İsmini vermek istemeyen bir okuyucumun verdiği fikir ile yazdığım bir çalışma oldu. Umarım ortaya beğeneceğiniz bir hikaye çıkar.
Başlama tarihlerini alalım->
Umarım beğenirsiniz, iyi okumalar.
"Ferdi, oğlum uyan hadi. Geç kalacaksın." Annemin yüksek sesi ile gözlerimi camdan çekip ayaklandım. Elime aldığım büyük boy valiz ve bir sırt çantası ile odamın kapısına ilerleyip kapalı kapımı açtım.
Burnuma gelen güzel kokular ve tüpteki yağ sesi ile elimdeki eşyaları salon kapısının ağzına bırakarak seslerin geldiği mutfağa doğru ilerledim.
Burnuma gelen poğaça ve kızartma yağı kokusu ile buruk bir şekilde tebessüm ettim. Bugün gideceğim için kendini yormuş ve elinden gelen tüm şeyleri yapmıştı anlaşılan.
"Annem niye yordun kendini bu kadar?

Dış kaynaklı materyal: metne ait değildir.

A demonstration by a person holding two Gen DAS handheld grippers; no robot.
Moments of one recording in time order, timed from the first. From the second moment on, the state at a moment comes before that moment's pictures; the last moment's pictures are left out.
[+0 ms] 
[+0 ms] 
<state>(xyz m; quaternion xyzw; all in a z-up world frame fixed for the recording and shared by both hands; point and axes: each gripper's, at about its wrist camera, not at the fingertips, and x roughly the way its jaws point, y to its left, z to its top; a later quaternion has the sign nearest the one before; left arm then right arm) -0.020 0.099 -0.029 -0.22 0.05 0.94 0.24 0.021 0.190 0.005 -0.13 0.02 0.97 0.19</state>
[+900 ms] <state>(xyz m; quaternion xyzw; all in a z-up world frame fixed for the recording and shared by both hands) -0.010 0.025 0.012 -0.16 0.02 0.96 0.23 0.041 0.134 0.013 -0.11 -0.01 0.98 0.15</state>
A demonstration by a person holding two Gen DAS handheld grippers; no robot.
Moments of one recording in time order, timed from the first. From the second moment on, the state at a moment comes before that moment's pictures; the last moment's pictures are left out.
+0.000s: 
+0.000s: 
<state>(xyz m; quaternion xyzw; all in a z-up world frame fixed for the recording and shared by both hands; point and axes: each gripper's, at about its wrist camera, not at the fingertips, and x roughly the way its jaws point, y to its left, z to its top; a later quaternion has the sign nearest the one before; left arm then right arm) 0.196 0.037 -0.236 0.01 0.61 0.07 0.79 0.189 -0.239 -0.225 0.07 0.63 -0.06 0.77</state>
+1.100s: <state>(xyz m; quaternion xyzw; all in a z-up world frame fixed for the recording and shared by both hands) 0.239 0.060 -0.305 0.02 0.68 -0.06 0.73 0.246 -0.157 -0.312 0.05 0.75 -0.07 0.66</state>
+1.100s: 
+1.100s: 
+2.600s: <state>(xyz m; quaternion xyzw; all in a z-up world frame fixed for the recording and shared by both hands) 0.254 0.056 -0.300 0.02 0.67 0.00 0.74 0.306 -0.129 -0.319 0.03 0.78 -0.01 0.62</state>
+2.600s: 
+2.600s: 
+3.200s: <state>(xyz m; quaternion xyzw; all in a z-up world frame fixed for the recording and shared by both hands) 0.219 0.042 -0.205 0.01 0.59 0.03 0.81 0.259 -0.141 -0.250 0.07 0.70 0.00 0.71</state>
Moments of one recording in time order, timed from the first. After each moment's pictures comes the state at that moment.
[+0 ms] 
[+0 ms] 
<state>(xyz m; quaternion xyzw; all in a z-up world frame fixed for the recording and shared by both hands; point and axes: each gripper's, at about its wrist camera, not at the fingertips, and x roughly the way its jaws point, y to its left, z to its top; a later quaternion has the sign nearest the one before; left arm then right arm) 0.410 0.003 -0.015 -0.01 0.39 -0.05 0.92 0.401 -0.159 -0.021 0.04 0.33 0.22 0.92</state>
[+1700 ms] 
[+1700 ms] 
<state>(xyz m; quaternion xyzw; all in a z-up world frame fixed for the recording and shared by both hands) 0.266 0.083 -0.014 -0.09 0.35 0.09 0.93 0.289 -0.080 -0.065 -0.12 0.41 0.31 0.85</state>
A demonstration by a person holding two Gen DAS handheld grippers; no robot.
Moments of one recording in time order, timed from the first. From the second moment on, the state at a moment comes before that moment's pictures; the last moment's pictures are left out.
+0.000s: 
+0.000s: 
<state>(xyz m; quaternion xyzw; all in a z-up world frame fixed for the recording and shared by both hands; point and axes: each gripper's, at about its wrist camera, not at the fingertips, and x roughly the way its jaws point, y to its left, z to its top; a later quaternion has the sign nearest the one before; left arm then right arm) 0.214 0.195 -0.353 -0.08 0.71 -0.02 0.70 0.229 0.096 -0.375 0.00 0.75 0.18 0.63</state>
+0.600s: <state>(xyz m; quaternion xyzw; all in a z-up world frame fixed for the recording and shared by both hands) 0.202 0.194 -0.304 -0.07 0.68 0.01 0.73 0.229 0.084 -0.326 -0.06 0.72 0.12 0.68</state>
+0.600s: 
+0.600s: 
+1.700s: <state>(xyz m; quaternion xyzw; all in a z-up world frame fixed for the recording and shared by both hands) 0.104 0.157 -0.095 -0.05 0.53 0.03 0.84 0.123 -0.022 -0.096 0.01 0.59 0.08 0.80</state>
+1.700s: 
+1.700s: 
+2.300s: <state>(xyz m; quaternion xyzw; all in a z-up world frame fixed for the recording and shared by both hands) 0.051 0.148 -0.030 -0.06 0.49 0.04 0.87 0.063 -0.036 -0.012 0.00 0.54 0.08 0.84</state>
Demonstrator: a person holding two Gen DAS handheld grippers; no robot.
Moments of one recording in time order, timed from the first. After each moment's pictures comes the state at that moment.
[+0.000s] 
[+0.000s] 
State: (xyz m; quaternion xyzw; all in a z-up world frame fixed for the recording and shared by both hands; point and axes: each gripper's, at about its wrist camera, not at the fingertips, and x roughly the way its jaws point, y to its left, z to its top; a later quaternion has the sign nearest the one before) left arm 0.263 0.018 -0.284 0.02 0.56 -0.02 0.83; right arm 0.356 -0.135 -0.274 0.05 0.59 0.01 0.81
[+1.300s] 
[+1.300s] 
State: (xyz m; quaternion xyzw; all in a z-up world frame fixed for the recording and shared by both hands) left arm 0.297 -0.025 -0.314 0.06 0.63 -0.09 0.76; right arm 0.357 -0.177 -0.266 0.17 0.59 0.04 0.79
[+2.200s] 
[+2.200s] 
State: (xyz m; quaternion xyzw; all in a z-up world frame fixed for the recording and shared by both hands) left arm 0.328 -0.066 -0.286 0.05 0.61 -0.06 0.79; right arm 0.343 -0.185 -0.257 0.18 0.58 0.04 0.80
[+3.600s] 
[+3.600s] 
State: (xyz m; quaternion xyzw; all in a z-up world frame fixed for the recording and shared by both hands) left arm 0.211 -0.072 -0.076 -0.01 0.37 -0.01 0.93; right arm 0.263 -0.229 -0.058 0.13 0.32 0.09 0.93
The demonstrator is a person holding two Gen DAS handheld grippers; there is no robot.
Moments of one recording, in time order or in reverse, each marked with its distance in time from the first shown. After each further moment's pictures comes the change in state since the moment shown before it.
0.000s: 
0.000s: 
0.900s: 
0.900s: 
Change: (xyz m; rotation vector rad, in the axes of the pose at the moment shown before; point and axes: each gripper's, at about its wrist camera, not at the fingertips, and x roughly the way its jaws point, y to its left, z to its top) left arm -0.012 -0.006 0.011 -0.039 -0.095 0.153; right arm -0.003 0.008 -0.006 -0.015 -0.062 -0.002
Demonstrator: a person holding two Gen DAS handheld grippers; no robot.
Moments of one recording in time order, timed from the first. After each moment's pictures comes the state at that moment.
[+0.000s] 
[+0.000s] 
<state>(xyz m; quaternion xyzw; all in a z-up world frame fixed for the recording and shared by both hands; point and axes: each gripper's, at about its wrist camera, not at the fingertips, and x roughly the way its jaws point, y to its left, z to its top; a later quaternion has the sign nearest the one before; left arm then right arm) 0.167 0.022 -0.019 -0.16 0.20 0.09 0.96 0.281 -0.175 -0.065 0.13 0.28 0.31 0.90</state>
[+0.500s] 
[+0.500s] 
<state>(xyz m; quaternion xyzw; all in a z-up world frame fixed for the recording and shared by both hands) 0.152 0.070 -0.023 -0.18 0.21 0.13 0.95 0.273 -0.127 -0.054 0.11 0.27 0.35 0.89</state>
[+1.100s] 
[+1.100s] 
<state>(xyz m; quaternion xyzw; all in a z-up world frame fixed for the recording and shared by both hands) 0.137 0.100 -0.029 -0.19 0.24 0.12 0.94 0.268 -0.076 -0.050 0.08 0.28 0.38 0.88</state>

Ne gerek vardı bu kadar şeye?" Sırtı kapıya dönük bir şekilde tezgahta bir şeyler yaparken ona seslenmem ile olduğu yerde sıçradı.
Baş parmağını damağına geçirip yukarı doğru çekiştirirken bana döndü. Yalandan çattığı kahverengi kaşlarının altından huysuzca gözlerime baktı.
"Ne geliyorsun öyle, sessiz sessiz? Hem sen ne ara uyandın?" Yanına giderek elindeki kahvaltılıkları masanın üzerine bıraktım ve son eksik olan çayı alıp sandalyeme oturdum.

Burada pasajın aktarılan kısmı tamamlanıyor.